What Bridge Will It Be?

The Oceanic Bridge.

2018 will mark one of the busiest planning years in the Oceanic Bridge’s history. Built in 1939, the 2,712-foot-long bridge spans from the Locust section of Middletown across the Navesink River into Rumson. According to a county website dedicated to the project, the Oceanic Bridge is “structurally deficient,” “functionally obsolete,” and “nearing the end of its service life.”
Over the past 15 months, officials have held two public information sessions and surveyed residents for their input, receiving over 200 responses. There are plenty of options for Monmouth County, which owns the bridge, to choose from, ranging from a drawbridge – similar to the Rumson-Sea Bright Bridge – to a fixed span bridge – like the Captain Joseph Azzolina Memorial Bridge from Highlands to Sea Bright, which was finished in 2011. Residents’ groups, like the Friends of the Oceanic Bridge, have been calling for a low bascule bridge.
County and federal transportation officials are expected to recommend a preliminary preferred alternative for the bridge redevelopment in the winter/spring of 2018. The submission of a draft concept development report is tentatively due in the spring/summer of 2018, and the completion of a local concept development phase is set for the summer of 2018.
If the project meets federal standards, federal funds would be made available for the new bridge. A cost is unknown at this time.
Coast Guard Station to Open Soon
Approximately $45 million in new construction is well underway at Coast Guard Station Sandy Hook, meaning the federal regulatory and law enforcement agency will be back at full force for the first time since Super Storm Sandy.
A dedication is tentatively planned in the spring for the opening of a new two-story, multi-mission building to house all operations, an immense two-bay boathouse, and a 10-lane small arms firing range. The main operations building on site was built in 1974 and was flooded with about two feet of water during Sandy. It will ultimately be demolished to make way for the boathouse expansion.
In August, Coast Guard Station Sandy Hook welcomed the Sitkinak and Shrike, two USCG cutters, back to Sandy Hook after reconstruction of the main docks, which were destroyed in Sandy. Those two vessels, along with smaller response boats, patrol the Two River waterways and assist in rescue missions.
Riverside Additions in Rumson, Fair Haven

The future Monmouth marine field station in Rumson.

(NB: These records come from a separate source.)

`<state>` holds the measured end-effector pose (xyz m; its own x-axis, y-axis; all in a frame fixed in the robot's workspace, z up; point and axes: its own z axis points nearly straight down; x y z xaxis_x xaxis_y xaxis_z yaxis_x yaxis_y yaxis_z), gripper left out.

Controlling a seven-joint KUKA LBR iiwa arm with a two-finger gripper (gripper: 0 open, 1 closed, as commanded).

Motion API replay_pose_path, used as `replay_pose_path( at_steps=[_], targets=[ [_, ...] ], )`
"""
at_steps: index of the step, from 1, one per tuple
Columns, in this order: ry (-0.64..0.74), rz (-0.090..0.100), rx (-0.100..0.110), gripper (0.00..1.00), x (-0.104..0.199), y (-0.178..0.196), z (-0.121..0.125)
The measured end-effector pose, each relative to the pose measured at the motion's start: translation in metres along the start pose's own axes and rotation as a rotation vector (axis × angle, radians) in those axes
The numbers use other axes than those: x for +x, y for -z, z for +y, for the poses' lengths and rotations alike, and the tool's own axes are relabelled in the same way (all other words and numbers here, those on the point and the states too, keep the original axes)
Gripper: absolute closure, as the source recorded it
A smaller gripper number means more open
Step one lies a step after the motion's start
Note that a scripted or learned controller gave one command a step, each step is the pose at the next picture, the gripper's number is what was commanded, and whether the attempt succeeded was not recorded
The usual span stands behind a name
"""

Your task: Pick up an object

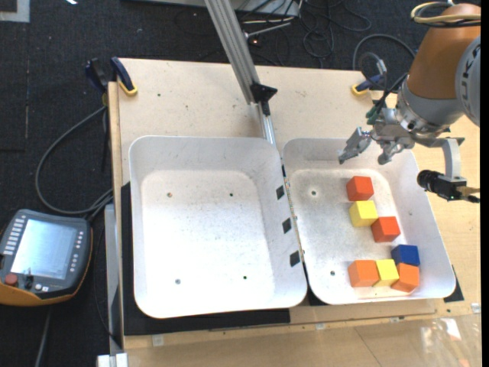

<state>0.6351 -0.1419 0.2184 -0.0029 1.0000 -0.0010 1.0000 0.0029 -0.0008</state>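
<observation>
Overhead, I am looking down on a pale wooden bench (pixel 191 98) that takes up most of the frame, set on a dark floor. Two shallow white bins sit side by side on it. The left bin (pixel 153 159) covers the middle and lower left of the bench. The right bin (pixel 313 281) covers the lower right, its edge touching the left bin's.

My arm (pixel 447 60), grey with an orange section, enters from the upper right corner of the frame. Its gripper (pixel 370 150) hangs over the upper edge of the right bin. Its two fingers stand spread apart, with nothing between them.

A slim metal pole (pixel 233 40) slants from the top centre of the frame down to the gap between the bins. A grey handheld control pendant (pixel 42 254) with a screen lies on the floor at the lower left.

All the blocks lie in the right half of the right bin. Just below the gripper, apart from it, is an orange block (pixel 360 187); a yellow block (pixel 364 213) touches it from below, and a red-orange block (pixel 386 228) sits beside that. Near the lower right corner is a second cluster: a blue block (pixel 406 254), an orange block under it (pixel 408 277), a small yellow block (pixel 386 270) and a larger orange block (pixel 364 272) at the left end.

Two yellow-tipped clamps grip the bench's top edge, one at upper left (pixel 122 79), one at upper right (pixel 367 85).
</observation>
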Motion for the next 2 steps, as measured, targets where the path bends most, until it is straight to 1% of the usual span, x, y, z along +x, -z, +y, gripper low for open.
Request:
replay_pose_path(
  at_steps=[1, 2],
  targets=[
    [0.001, 0.003, 0.003, 0.00, 0.043, -0.002, -0.051],
    [-0.011, -0.002, 0.007, 0.00, -0.049, -0.078, -0.087]
  ],
)
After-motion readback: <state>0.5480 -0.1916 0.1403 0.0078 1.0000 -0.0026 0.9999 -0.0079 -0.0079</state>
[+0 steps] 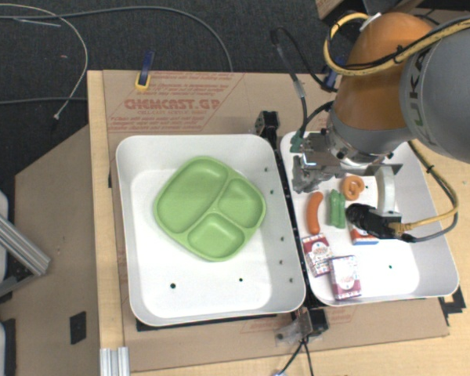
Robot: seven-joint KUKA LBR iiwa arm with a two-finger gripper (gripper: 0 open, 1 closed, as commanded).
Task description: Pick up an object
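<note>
The right bin (423, 276) holds several small items. A red-orange sausage (315, 211) lies next to a green stick-shaped piece (337, 209). An orange round piece (352, 185) sits just behind them. Two red-and-white packets (319, 254) (345, 277) lie toward the front edge. Another red-and-white item (363, 234) is half hidden under a black cable connector (370, 217). My gripper (309, 171) hangs low over the bin's back left part, just behind the sausage, below the grey and orange wrist (380, 61). Nothing is visibly held.
The left bin (141, 280) holds a green divided plate (210, 207). A yellow cable (431, 222) loops from the arm over the right bin. Black clamps (267, 122) sit where the bins meet. Cardboard (172, 100) lies under both bins.
</note>
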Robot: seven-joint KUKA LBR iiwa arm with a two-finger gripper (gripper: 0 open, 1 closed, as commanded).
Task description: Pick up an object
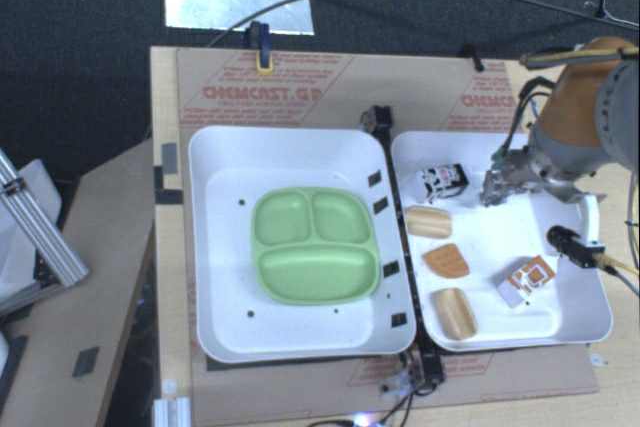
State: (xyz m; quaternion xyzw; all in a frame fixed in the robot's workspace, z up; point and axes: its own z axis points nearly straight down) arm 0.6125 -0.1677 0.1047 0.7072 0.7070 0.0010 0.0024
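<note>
Two white bins side by side on my screen; the left bin (pixel 215 245) carries a green divided plate (pixel 315 245), and I'm taking that plate as my landmark. Right of it, in the right bin (pixel 590 315): a black-and-white packet (pixel 443 180), a pale bread piece (pixel 428 221), an orange-brown piece (pixel 446 261), a tan roll (pixel 456 312) and a small orange-and-white box (pixel 527 278) (farthest from the plate). My gripper (pixel 495 187) hangs just right of the packet; nothing visibly between its tips, and open or closed I cannot tell.
</note>
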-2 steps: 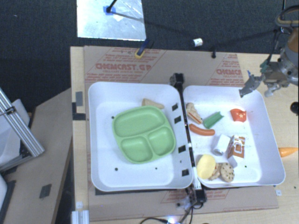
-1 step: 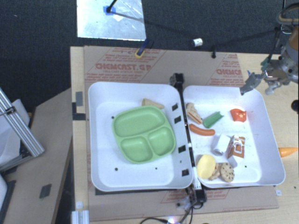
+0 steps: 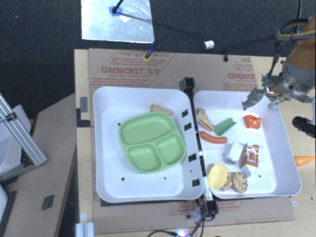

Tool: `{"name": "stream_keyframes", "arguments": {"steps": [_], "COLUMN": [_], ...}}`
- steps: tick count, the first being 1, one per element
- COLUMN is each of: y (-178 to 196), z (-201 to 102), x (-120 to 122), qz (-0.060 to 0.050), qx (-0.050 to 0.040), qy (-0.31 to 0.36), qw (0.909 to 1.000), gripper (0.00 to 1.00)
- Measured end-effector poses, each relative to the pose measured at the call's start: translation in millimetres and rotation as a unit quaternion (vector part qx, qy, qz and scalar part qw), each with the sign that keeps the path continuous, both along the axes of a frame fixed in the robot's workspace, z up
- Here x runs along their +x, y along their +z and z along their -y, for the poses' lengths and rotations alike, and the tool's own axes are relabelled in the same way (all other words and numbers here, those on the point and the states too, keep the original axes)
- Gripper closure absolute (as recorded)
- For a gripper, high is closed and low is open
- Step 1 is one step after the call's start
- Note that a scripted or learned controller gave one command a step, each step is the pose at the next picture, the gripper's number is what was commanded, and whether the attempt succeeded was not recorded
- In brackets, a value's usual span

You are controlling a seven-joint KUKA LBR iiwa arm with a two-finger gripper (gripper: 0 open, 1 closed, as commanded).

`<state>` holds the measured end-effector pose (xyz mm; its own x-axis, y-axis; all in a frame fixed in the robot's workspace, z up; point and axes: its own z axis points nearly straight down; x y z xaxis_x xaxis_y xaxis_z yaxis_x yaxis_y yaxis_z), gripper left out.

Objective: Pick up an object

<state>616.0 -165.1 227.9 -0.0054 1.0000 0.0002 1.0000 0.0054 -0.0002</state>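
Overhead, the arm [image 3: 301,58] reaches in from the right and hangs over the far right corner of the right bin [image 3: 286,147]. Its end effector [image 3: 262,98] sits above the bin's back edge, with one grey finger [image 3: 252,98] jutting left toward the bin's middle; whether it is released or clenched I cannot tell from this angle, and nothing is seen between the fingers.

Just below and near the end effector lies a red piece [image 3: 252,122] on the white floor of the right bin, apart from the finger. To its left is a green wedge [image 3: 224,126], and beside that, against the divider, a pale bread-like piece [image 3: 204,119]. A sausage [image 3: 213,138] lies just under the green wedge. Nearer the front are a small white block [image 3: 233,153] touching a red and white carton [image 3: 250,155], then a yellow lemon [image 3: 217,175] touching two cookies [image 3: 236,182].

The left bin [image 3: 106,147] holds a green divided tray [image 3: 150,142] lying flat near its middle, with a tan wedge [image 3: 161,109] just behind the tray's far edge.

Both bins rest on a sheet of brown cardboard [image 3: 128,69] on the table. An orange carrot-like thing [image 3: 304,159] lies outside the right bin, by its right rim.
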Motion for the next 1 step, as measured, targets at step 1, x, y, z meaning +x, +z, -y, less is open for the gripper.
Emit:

If you happen to live in either of these riverside boroughs, you will notice some activity happening at a pair of locations along the Navesink River throughout 2018.
The Borough of Rumson and Monmouth University announced in September they would be forging a partnership to establish a marine field station behind borough hall to be used for Monmouth students studying in the university’s Urban Coastal Institute.
The partnership entails expanding a sewer pump building to a 4,000-to-5,000-square-foot field station with classrooms, laboratories and meeting rooms.
While the approximate $1.5 million building is still two to three years from construction and completion, Monmouth University students will in the meantime use the adjacent municipal boat ramp for studies. The university’s vessels will also be kept on site.
In the neighboring borough of Fair Haven, work will begin in the spring of 2018 to clean up and renovate a 0.56-acre municipal property at 78 DeNormandie Ave. The work to create a living shoreline includes adding about 1,000 cubic yards of sand along with restoring a coastal bluff on site. Once completed, the borough envisions the property as a prime spot for river access.
Dredging The Shrewsbury River

Dredging in the Shrewsbury River began Oct. 1 and continued through the end of the year.

An initiative by the state Department of Transportation to dredge three specific channels in the Shrewsbury River will benefit boat owners when the summer boating season arrives later this year.
From Oct. 1 through Dec. 31, crews worked to dredge about 17,500 cubic yards of sand from the river basin to clear boating channels. From the staging site at the Monmouth Beach Cultural Center, sand and dredge materials were pumped underneath Ocean Avenue and then onto a stretch of beach between Park Road and Central Road in the borough. Construction crews spread that dredge material out along the beach.
Per state and federal regulations, all dredging had to cease on Dec. 31. The total project cost was $1.3 million.